What this task involves:
The required answer is a copy of each line in the entries below that includes "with".

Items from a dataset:
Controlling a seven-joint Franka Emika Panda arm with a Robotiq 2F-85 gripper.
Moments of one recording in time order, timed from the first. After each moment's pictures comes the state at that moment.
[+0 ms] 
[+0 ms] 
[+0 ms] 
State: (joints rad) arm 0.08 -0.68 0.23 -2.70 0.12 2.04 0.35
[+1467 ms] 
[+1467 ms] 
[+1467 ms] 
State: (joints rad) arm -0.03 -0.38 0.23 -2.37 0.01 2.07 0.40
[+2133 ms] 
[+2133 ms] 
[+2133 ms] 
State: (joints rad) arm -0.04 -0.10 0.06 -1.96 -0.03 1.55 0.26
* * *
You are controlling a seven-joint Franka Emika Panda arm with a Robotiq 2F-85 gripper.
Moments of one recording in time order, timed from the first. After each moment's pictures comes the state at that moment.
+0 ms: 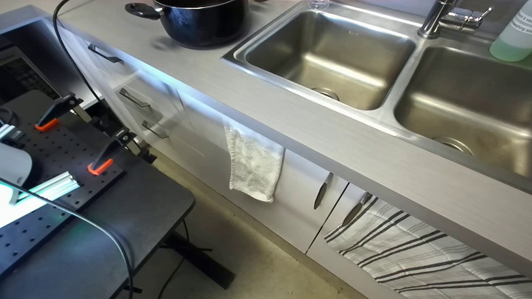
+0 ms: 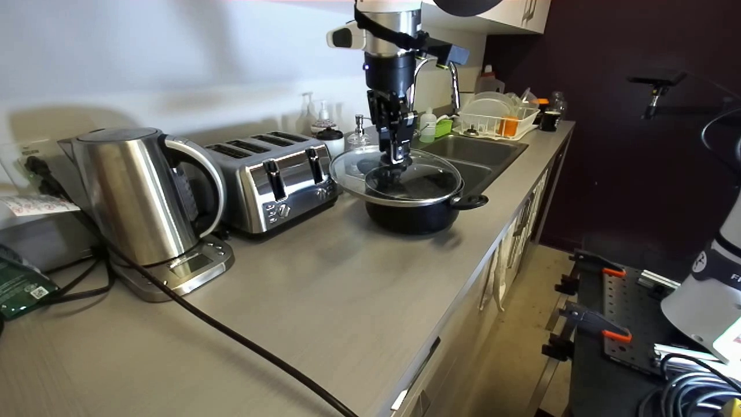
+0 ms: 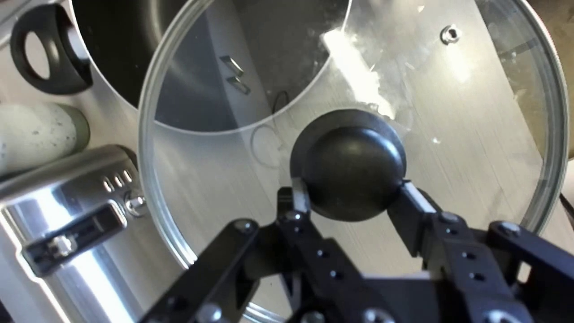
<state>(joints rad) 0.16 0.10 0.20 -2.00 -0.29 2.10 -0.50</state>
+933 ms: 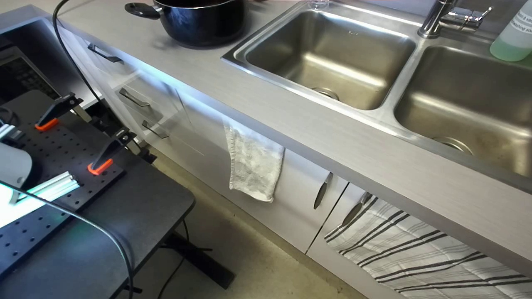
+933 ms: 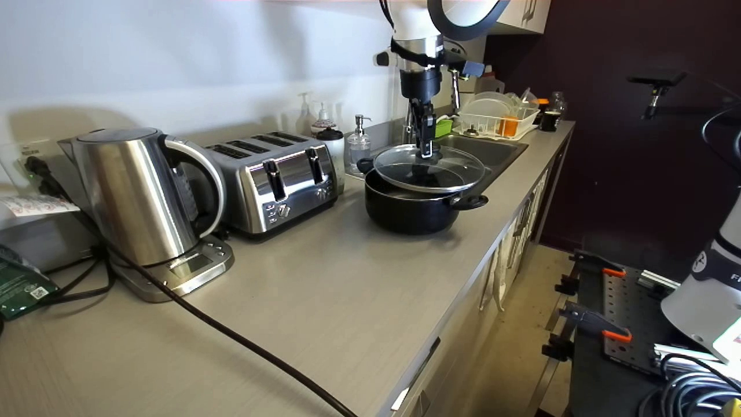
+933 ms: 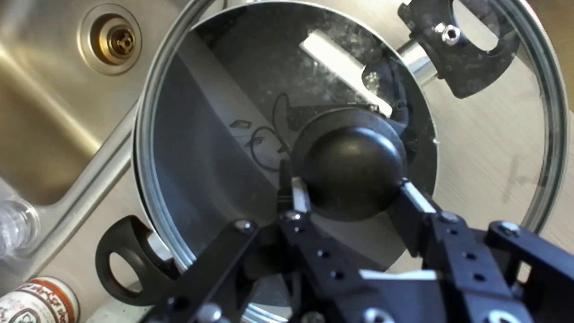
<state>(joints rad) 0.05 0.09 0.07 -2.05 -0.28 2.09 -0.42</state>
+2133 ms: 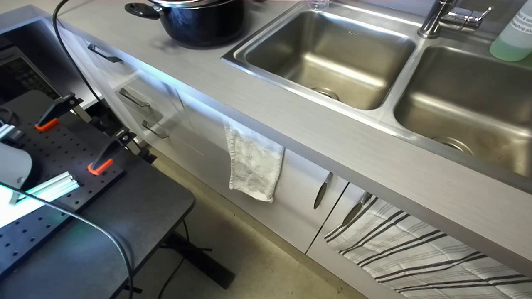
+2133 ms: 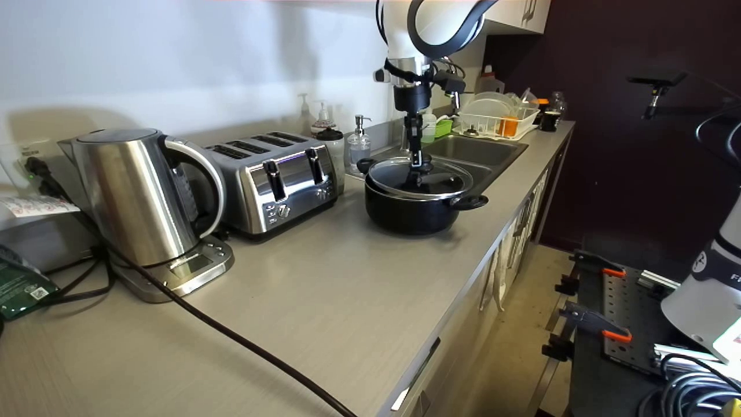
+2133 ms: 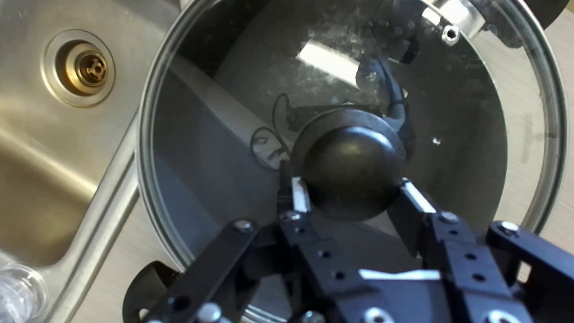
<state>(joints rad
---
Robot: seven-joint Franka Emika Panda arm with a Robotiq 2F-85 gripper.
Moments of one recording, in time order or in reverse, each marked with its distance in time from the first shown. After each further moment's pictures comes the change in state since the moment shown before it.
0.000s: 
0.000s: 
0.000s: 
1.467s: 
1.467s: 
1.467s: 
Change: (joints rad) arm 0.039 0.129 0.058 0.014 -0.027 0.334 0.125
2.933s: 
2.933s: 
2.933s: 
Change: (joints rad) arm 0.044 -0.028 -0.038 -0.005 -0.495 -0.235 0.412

Response below:
Controlling a seven-joint Franka Emika Panda arm with a Robotiq 2F-85 gripper.
You are controlling a seven-joint Franka Emika Panda arm with a Robotiq 2F-85 gripper.
Robot: seven-joint Franka Emika Panda arm with a Robotiq 2F-85 gripper.
Moments of one recording, in time order or in reverse, each marked with its distance in time from the first shown. After each further moment's pictures comes the change in state since the moment shown before it.

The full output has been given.